Describing Linda Ronstadt’s voice as one of the most gorgeous in pop and rock music doesn’t do the iconic performer justice. What’s also admirable is her versatility. It wasn’t enough that she was a star of the 1970s California country-rock scene as part of the folk/rock band The Stone Poneys. As a solo artist, she would go on to become a country, rock, pop, and jazz megastar in her own right, scoring massive hits with blockbuster albums like Heart Like a Wheel and Simple Dreams. She’s played stadium tours, garnered a Tony nomination, appeared in The Simpsons, and topped multiple music charts. The many standards she covered quickly became Ronstadt’s own, and she brought traditional Mexican folk music to the mainstream with her massive selling album Canciones de Mi Padre. Though her glorious pipes are sadly damaged now due to Parkinson’s disease, Ronstadt has left behind a staggering body of work that continues to be in constant rotation on the radio, in commercials and movie soundtracks. The ten songs below represent just a taste of Linda Ronstadt’s musical legacy, but what a sweet taste it is.
10. “When Will I Be Loved”
Ronstadt’s soulful, country-fried version of this Everly Brothers favorite hit number two on the Billboard charts and helped cement the Heart Like a Wheel album as an all-time classic. In just two minutes, Ronstadt belts a song that’s perfect for cruising down the highway while nursing a broken heart.
9. “Somewhere Out There”
This massive hit duet with James Ingram off of the An American Tail soundtrack sweetly conveys the emotions little Fievel Mousekewitz feels while separated from his family. If you don’t get choked up when Linda sings the soaring line “It helps to think we’re sleeping underneath the same big sky,” you should probably check your pulse.
8. “Don’t Know Much”
This romantic ballad has been sung by multiple artists, but none as successfully as the smash hit duet Ronstadt recorded with Aaron Neville in 1989. The duo won a Grammy for their moving performance, and the song endures today as a staple at weddings and anniversaries.
7. “Different Drum”
Ronstadt’s yearning vocals made this Michael Nesmith tune a hit for her group The Stone Poneys. The song introduced the world to Linda Ronstadt’s dulcet tones and hinted to her rich future covering other musicians.
6. “To Know Him Is to Love Him”
The best-selling Trio albums found Linda teaming up with fellow songbirds Emmylou Harris and Dolly Parton for a series of hauntingly beautiful country-folk songs. The legendary artists’ voices meld seamlessly on songs like their cover of the Phil Spector tune “To Know Him Is to Love Him,” which hit Number One on the country chart in 1987.
5. “All My Life”
The other heartstring-tugging hit off of Ronstadt’s triple-platinum album of duets with smooth-as-silk crooner Aaron Neville was penned by singer-songwriter Karla Bonoff. Featuring another frequent collaborator Andrew “Thank You for Being a Friend” Gold on guitar, “All My Life” topped the Adult Contemporary chart and earned Ronstadt and Neville a Grammy for Best Vocal Performance by a Pop Group or Duo. Watch their live rendition for proof that the duo made some seriously sweet music together.
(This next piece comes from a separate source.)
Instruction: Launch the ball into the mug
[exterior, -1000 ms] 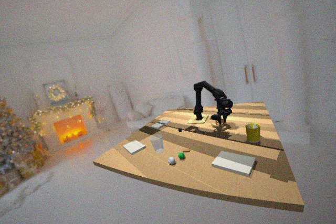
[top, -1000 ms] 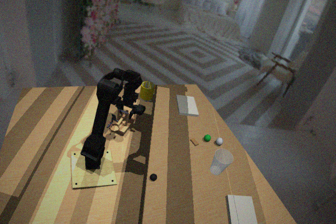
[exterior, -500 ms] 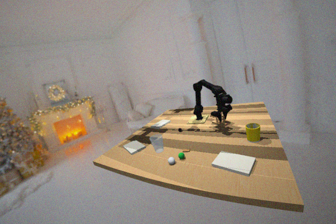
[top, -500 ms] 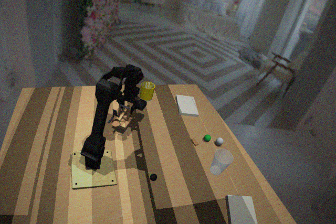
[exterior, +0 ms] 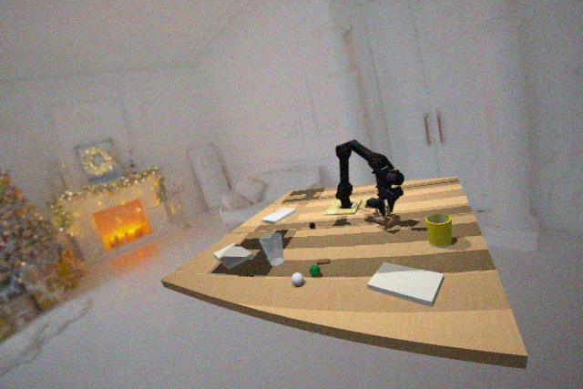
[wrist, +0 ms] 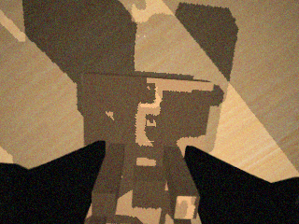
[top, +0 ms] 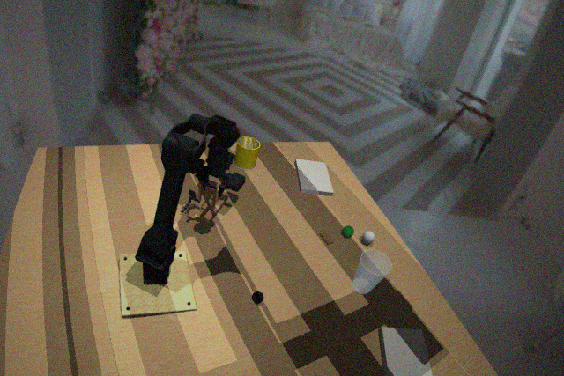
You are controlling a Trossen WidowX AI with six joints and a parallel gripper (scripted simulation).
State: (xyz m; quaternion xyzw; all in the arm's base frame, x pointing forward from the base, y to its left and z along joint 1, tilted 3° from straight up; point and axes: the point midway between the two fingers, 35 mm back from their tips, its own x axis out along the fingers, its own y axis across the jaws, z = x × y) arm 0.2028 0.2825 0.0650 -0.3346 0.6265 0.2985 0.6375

Ronstadt covered many Warren Zevon songs over the years, and the mix of her crystal clear voice and the “Werewolves of London” singer’s darkly humorous lyrics made for a potent musical cocktail. On this rocker from the Simple Dreams album, Ronstadt adds Spanish folk music flavor to the California rock sound of the time for an Ensenada-by-way-of-Echo Park vibe.
3. “It’s So Easy”
Buddy Holly may have sung it first, but Linda Ronstadt added a ‘70s rock flair to the tune that gave her a Top Five hit. The song’s success, along with a certain bayou-themed ditty, helped the Simple Dreams album usurp both Fleetwood Mac’s Rumours and Elvis Presley on the music charts.
2. “Blue Bayou”
Don Henley sings backup on this Roy Orbison cover, but you’d never notice it because Ronstadt’s lump in the back of your throat-inducing belt of the chorus (“I’m going back someday/come what may, to Blue Bayou”) is that what makes the song a classic. Only Ronstadt could take a Roy Orbison melody and make you completely forget “The Big O” came anywhere near it.
1. “You’re No Good”
Ronstadt’s soulful version of this oft-covered tune hit Number One on the charts and made her forever associated with the sassy kiss-off to an ex-lover. The song helped her landmark Heart Like a Wheel album stay on the charts for a staggering 51 weeks and made Linda Ronstadt a household name.